Problem statement => Copy verbatim the block of lines in the entries below whose first line contains "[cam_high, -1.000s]" and whose last line contains "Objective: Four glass". Leave out all other lines.

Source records

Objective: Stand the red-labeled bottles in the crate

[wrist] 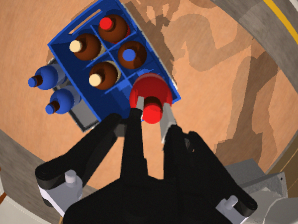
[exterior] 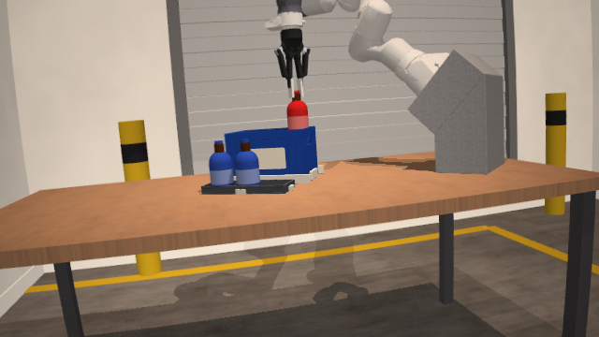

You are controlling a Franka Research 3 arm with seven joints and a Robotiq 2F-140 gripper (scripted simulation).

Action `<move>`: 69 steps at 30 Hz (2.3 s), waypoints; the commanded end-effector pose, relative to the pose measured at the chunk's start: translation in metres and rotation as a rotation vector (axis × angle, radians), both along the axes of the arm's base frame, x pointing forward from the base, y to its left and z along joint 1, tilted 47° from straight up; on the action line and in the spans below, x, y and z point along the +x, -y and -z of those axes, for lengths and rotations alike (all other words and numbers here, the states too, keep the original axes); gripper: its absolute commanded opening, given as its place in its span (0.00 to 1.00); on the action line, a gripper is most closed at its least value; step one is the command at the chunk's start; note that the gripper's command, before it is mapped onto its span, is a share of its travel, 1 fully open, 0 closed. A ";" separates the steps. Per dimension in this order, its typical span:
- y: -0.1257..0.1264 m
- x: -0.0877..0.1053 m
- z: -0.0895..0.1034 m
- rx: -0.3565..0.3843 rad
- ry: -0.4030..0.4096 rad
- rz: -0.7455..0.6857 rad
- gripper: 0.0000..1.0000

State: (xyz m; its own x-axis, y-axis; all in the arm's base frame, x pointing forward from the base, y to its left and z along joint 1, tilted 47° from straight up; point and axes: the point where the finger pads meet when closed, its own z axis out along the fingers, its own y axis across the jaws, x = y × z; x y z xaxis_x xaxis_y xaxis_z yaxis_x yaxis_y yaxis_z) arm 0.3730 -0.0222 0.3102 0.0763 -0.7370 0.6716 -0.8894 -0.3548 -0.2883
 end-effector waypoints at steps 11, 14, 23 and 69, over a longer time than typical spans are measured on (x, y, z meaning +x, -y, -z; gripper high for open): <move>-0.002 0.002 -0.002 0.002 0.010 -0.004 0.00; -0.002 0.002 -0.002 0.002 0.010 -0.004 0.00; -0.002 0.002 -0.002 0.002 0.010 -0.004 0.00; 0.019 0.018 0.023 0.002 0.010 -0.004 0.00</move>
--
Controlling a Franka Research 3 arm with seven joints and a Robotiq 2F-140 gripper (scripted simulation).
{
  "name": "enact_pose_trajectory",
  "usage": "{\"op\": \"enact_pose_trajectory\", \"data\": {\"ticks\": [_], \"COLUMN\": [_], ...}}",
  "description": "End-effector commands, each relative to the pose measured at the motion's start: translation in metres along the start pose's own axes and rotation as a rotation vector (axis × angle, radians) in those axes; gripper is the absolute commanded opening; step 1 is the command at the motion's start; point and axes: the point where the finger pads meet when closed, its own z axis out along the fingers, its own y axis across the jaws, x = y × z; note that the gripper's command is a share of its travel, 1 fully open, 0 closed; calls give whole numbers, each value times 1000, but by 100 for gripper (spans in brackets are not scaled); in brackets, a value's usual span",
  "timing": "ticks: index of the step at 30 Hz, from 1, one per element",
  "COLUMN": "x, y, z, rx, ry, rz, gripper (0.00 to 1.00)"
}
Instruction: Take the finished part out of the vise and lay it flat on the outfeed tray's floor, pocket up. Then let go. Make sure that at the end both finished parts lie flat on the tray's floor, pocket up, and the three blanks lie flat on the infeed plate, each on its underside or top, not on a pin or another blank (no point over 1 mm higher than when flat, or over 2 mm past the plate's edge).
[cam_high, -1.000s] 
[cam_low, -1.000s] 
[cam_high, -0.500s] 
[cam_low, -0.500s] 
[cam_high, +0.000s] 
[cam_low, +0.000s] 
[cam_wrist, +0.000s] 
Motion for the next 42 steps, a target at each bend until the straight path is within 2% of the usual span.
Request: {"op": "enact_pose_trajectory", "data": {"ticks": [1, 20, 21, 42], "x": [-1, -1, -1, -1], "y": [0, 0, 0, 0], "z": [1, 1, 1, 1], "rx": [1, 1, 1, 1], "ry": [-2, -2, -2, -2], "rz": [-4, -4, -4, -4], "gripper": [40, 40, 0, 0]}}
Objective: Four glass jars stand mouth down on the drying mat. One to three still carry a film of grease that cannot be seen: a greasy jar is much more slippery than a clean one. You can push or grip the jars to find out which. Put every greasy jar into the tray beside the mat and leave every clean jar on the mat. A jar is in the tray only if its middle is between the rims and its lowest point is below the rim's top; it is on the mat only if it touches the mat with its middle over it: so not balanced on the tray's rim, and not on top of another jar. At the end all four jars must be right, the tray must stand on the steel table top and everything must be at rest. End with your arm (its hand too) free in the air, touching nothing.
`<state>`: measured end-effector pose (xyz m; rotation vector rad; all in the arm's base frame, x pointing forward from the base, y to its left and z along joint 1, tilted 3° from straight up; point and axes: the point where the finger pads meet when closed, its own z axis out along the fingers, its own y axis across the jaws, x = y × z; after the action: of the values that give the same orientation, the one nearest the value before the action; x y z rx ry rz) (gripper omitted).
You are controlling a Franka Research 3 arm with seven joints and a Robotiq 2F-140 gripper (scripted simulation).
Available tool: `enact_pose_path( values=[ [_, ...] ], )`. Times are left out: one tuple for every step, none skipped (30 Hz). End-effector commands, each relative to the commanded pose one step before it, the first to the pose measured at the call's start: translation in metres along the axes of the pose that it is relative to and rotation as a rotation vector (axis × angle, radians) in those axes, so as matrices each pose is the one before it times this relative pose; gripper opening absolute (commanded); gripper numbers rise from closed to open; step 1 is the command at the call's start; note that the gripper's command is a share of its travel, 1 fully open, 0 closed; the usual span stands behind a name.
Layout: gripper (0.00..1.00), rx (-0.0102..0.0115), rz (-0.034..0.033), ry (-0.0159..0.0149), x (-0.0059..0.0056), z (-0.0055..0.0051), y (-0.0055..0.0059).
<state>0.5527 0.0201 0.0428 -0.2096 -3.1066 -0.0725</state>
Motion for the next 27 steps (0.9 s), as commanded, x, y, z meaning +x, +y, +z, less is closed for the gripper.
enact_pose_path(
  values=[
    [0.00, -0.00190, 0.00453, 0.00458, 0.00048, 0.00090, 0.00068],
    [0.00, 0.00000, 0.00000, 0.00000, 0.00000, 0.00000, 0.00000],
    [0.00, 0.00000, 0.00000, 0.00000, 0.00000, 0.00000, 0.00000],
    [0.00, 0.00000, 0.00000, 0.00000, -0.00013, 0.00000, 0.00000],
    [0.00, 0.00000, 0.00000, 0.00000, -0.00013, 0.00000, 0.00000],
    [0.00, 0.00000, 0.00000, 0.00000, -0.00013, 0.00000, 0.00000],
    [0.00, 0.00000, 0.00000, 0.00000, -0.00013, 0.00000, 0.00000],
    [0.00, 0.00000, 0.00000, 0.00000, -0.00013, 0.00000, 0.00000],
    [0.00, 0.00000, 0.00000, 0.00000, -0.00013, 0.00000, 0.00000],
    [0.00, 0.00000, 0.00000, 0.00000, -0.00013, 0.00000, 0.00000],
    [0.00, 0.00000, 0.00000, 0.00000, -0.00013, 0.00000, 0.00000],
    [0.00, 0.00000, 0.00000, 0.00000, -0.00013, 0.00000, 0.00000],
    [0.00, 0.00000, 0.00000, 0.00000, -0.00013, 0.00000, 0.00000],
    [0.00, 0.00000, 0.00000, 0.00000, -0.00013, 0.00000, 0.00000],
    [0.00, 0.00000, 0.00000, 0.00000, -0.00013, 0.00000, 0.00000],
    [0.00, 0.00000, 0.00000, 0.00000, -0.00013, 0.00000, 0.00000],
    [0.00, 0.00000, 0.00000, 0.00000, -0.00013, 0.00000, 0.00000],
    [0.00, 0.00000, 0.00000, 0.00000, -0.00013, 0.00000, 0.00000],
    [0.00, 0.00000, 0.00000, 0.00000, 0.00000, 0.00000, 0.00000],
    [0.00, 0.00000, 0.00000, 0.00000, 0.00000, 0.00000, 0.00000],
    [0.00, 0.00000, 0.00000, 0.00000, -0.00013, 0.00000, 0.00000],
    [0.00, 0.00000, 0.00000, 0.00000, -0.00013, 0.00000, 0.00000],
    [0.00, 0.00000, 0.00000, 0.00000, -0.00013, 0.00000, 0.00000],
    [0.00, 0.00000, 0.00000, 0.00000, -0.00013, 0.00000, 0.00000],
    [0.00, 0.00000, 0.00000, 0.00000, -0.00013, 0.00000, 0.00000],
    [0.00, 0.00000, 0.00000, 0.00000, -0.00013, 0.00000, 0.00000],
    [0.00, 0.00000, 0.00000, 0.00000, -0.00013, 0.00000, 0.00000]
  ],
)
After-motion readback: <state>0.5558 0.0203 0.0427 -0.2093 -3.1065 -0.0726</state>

Exercise response =>
[cam_high, -1.000s] 
[cam_low, -1.000s] 
[cam_high, -0.500s] 
[cam_low, -0.500s] 
[cam_high, +0.000s] 
[cam_low, +0.000s] 
[cam_wrist, +0.000s] 
Motion for the next 42 steps, a target at each bend until the straight path is within 2% of the usual span.
Request: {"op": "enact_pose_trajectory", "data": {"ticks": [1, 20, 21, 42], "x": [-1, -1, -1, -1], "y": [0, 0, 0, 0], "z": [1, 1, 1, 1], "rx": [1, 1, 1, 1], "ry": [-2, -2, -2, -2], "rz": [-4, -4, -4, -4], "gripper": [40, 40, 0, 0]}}
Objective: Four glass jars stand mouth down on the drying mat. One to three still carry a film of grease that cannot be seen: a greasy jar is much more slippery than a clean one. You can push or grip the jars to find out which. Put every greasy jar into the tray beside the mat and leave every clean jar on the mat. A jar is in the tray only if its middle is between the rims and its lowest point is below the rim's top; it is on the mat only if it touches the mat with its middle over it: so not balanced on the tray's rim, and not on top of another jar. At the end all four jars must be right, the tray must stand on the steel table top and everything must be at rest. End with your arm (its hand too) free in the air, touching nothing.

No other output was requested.